In the summer of 2003, the Bush Administration secretly planned pay cuts for soldiers serving in Iraq and Afghanistan. It was not until the plan was made public that the White House was forced to make an embarrassing political flip-flop on the matter, but not before several high-profile Democrats decried their efforts to save money by depriving the troops of their "imminent danger pay."

As a result, American troops in Iraq and Afghanistan who faced considerable risk of being "killed, injured, or wounded by hostile fire, explosion of a hostile mine, or any other hostile action," were allowed to keep their imminent danger pay. Even so, that isn't much compared to the $2,100 a month that the Canadian government gives as a bonus to its soldiers stationed in hostile places like Afghanistan-- tax free.

That's about $1,929 when converted to American dollars, which is still a far cry from the extra $7.50 each day that American soldiers get for putting themselves in the most dangerous place in the world.

The average salary of males age 25 and over in the United States is more than $39,000 according to the US Census Bureau. There are soldiers in Iraq earning less than half that in basic pay.

Republican Representative Mike Pence of Indiana recently compared an Iraqi market he visited --- one that had been scene of an earlier car bomb --- to a "normal outdoor market in Indiana in the summertime." The average Indiana police officer earns more than $45,000 according to data available on the website Salary.com. Privates starting out in the US Army, on the other hand, can get better pay at McDonalds flipping burgers.

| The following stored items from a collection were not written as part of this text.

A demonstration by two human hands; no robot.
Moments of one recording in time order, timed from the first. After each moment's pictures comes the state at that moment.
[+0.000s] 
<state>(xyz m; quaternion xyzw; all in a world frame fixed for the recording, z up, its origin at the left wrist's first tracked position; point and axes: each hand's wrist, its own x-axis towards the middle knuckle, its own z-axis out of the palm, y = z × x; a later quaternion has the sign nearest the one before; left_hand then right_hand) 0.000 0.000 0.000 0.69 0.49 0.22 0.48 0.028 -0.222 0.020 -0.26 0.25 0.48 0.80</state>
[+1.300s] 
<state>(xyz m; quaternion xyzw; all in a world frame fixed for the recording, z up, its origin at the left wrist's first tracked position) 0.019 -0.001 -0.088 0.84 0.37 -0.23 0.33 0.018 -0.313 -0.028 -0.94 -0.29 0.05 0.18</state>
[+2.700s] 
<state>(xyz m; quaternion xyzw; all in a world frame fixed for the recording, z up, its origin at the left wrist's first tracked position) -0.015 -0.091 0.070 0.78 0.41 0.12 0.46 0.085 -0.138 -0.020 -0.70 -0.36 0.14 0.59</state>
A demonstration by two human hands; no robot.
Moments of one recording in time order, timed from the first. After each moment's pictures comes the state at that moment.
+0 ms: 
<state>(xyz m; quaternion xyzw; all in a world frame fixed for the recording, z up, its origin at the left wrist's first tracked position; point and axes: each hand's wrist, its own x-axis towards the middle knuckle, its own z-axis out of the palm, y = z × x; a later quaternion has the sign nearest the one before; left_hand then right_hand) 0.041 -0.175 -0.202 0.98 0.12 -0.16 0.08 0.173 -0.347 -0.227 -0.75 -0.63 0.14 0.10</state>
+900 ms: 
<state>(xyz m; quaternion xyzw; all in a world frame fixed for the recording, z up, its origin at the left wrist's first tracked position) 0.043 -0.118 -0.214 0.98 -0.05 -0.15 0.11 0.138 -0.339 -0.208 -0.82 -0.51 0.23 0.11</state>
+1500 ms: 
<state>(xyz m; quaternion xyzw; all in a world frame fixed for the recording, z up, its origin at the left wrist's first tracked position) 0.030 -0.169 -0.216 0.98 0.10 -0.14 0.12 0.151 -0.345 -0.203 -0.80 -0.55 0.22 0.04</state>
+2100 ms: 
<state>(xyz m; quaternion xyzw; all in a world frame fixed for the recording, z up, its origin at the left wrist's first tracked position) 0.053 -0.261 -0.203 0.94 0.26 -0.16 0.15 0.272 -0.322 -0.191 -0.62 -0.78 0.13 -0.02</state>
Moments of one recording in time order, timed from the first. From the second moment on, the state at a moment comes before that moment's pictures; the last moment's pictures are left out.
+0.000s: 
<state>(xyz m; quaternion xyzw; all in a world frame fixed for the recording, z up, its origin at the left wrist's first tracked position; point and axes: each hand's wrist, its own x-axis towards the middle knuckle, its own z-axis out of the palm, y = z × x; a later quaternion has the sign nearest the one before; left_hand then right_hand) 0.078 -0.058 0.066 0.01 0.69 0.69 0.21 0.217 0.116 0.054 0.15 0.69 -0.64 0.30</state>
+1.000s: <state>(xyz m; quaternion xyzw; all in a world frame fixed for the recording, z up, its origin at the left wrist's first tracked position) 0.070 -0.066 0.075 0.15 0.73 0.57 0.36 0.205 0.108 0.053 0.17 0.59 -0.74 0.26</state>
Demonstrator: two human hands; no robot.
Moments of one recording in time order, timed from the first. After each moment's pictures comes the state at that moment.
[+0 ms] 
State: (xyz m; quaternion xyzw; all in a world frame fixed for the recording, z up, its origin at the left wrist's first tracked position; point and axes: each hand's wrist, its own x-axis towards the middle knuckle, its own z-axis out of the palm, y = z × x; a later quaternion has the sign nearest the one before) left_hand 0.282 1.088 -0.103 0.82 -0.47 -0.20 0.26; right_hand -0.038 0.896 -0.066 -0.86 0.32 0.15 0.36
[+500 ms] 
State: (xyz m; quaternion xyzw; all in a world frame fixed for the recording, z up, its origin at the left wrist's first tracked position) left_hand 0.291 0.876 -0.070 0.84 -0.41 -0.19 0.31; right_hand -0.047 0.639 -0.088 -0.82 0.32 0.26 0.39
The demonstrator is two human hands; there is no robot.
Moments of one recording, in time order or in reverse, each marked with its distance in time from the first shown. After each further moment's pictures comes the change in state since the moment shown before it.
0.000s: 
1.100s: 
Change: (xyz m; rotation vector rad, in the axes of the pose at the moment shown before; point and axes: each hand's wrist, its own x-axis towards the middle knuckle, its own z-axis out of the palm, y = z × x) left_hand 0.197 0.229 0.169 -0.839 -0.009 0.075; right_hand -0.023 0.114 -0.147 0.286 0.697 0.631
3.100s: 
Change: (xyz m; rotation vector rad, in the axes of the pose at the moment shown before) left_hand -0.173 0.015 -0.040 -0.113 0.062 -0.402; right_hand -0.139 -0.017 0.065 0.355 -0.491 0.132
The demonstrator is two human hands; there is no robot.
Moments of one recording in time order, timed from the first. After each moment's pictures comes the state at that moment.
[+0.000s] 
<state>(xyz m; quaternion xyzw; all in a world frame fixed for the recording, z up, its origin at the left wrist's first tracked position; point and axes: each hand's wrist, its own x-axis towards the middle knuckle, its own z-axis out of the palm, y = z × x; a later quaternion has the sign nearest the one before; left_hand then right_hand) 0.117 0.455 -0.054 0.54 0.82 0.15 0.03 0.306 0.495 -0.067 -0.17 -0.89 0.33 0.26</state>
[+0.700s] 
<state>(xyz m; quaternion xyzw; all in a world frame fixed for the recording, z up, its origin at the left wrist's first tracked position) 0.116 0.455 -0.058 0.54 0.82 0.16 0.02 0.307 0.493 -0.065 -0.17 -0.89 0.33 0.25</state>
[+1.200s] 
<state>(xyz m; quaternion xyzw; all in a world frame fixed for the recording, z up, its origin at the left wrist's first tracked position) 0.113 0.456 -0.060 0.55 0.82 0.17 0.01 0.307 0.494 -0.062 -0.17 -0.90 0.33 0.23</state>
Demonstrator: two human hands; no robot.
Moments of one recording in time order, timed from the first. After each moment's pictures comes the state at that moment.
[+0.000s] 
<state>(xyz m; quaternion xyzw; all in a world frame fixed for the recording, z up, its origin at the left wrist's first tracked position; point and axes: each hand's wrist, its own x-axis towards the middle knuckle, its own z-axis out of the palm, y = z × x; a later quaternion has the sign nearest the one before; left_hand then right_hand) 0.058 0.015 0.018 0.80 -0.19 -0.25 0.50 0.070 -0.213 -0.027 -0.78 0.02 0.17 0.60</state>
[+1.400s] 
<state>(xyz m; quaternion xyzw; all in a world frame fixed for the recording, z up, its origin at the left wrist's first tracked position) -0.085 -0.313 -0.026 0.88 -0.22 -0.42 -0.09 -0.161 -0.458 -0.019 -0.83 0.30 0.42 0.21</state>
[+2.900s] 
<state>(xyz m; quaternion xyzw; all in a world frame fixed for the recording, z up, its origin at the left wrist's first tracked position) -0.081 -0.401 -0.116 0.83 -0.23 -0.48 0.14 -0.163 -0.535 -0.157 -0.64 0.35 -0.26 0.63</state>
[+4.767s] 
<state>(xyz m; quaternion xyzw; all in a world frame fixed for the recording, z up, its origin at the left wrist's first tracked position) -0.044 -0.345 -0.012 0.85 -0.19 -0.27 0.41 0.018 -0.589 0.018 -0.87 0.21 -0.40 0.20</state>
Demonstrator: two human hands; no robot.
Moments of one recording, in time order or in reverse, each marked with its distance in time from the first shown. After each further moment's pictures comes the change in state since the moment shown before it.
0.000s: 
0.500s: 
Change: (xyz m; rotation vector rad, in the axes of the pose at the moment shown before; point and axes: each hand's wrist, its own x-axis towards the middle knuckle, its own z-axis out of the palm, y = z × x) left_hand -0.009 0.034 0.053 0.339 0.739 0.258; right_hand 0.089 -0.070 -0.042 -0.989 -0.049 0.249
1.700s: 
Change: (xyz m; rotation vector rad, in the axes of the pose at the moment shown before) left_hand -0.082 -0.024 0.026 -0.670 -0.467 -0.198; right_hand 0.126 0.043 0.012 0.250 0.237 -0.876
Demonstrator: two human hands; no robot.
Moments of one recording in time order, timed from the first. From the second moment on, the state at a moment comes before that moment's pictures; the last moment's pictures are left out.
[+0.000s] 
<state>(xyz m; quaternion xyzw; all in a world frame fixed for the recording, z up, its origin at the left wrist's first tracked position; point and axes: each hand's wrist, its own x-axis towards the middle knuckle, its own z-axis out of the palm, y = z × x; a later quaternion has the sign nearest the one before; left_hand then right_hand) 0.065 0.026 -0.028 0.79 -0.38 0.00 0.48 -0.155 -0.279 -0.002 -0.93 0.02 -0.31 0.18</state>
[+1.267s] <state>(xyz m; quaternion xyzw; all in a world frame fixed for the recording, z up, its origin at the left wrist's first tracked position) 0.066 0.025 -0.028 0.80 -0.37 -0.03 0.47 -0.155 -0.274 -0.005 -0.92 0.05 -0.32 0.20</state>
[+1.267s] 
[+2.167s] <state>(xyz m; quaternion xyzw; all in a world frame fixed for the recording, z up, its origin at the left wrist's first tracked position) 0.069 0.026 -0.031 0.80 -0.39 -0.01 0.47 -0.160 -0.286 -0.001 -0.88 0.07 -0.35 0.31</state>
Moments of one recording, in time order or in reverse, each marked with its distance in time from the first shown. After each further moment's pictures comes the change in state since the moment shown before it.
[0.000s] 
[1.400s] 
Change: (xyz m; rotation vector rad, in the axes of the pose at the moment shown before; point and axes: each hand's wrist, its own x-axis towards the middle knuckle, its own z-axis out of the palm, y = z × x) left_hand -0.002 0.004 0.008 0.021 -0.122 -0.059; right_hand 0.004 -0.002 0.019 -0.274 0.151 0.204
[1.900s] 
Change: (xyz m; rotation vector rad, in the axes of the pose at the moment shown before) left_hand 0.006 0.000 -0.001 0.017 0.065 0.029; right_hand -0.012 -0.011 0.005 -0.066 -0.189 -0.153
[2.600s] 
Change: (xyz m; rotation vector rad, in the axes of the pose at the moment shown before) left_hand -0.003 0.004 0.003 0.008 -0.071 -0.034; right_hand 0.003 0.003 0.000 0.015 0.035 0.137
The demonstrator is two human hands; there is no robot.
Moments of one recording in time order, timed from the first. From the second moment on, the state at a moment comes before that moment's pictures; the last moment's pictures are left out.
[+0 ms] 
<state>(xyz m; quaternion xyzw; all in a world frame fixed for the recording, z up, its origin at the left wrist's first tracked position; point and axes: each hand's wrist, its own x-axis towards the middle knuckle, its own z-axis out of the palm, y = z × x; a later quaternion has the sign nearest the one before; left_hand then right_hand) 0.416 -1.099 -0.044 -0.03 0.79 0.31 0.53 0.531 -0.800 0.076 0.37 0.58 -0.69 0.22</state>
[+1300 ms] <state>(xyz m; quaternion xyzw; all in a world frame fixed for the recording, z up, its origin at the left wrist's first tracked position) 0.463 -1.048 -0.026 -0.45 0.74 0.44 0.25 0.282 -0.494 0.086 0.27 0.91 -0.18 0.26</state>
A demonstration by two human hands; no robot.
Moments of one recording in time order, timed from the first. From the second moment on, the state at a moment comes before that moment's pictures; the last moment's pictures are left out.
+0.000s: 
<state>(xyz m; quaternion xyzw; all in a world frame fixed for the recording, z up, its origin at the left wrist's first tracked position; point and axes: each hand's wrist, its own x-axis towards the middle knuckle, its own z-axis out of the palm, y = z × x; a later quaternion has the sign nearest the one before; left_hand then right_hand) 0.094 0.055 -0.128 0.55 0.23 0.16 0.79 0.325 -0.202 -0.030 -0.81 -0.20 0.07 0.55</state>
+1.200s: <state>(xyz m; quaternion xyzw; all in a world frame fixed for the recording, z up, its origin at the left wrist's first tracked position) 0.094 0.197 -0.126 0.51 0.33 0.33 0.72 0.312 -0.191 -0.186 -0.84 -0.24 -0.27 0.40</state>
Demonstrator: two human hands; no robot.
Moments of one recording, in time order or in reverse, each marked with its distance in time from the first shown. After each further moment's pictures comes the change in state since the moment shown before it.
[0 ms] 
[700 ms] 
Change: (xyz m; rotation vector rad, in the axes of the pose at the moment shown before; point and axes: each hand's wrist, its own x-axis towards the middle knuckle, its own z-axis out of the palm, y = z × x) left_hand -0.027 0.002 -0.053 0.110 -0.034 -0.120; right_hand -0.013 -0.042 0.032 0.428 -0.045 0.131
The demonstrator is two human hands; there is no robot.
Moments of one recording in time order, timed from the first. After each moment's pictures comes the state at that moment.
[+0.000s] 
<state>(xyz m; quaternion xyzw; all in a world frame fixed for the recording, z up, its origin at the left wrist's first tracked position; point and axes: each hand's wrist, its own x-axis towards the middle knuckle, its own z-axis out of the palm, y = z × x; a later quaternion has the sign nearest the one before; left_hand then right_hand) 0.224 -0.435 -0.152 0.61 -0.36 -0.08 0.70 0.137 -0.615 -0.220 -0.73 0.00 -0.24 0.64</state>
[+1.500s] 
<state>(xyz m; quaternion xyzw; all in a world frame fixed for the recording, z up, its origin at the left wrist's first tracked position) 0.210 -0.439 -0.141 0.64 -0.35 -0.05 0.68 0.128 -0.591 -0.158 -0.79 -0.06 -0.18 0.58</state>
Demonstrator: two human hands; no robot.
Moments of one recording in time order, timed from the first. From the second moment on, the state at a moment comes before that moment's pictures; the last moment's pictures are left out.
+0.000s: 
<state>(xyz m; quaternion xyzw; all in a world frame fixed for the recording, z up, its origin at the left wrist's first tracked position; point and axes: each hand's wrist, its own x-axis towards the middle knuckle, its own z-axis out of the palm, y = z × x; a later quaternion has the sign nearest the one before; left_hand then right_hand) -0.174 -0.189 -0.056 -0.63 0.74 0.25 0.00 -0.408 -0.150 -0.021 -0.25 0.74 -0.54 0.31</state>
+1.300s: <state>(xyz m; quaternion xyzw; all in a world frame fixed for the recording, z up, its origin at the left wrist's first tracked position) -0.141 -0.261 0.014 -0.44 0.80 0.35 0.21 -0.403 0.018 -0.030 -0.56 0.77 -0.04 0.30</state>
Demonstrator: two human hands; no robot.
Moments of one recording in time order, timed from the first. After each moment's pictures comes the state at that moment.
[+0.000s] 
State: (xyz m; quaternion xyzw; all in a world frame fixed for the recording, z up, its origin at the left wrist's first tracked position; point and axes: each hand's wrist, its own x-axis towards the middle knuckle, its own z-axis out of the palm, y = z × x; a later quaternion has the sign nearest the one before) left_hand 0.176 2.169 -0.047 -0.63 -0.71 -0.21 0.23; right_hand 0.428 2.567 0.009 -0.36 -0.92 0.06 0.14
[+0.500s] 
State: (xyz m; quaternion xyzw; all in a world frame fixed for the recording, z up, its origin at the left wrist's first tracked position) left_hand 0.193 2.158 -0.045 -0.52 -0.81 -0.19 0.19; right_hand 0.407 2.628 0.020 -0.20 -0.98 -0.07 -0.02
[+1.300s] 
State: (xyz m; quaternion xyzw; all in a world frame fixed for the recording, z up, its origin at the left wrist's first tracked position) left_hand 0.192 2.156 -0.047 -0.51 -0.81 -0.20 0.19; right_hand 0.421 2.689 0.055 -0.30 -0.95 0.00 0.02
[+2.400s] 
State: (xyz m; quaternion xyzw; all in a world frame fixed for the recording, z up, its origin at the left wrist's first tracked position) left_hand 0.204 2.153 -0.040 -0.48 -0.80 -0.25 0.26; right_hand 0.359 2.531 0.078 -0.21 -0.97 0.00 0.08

Questions also arise about the pay that American soldiers are given compared to that of Iraqi soldiers. The minimum wage in Iraq is the equivalent of 70 US dollars a month, and although the new Iraqi Army was paid that wage at its inception in 2003, officials later raised Iraqi salaries by four times that amount. Still, Iraqi soldiers complain that this is still not nearly enough money to compensate them for the enormous risks they face on the job. So far in 2007, 419 American soldiers have died in Iraq, but more than twice that number of Iraqi security forces have been killed, according to the website iCasualties.org which monitors fatalities in the conflict.

It's not just American soldiers who are being paid shockingly low wages for their service. British soldiers in Iraq risking their lives in the middle east are paid less than the average starting salary of a police officer back home in England --- less than half of the British minimum wage. One British officer complained to the UK newspaper The Independent last year: "Frankly, [British privates] would make more money emptying dustbins. They are being treated appallingly."

Unless those dustbins are located in the middle of a war zone, it's probably safe to say that emptying them is a lot less dangerous --- and smell every bit as bad --- as the job soldiers are being asked to do in Iraq and Afghanistan.

Update: An earlier version of this item incorrectly stated that the increase in ECI from 2006 to 2007 was 3.2%, it was actually 3.3%, meaning that the Administration's salary plan would deprive service-members of slightly more salary than previously thought. I regret the error.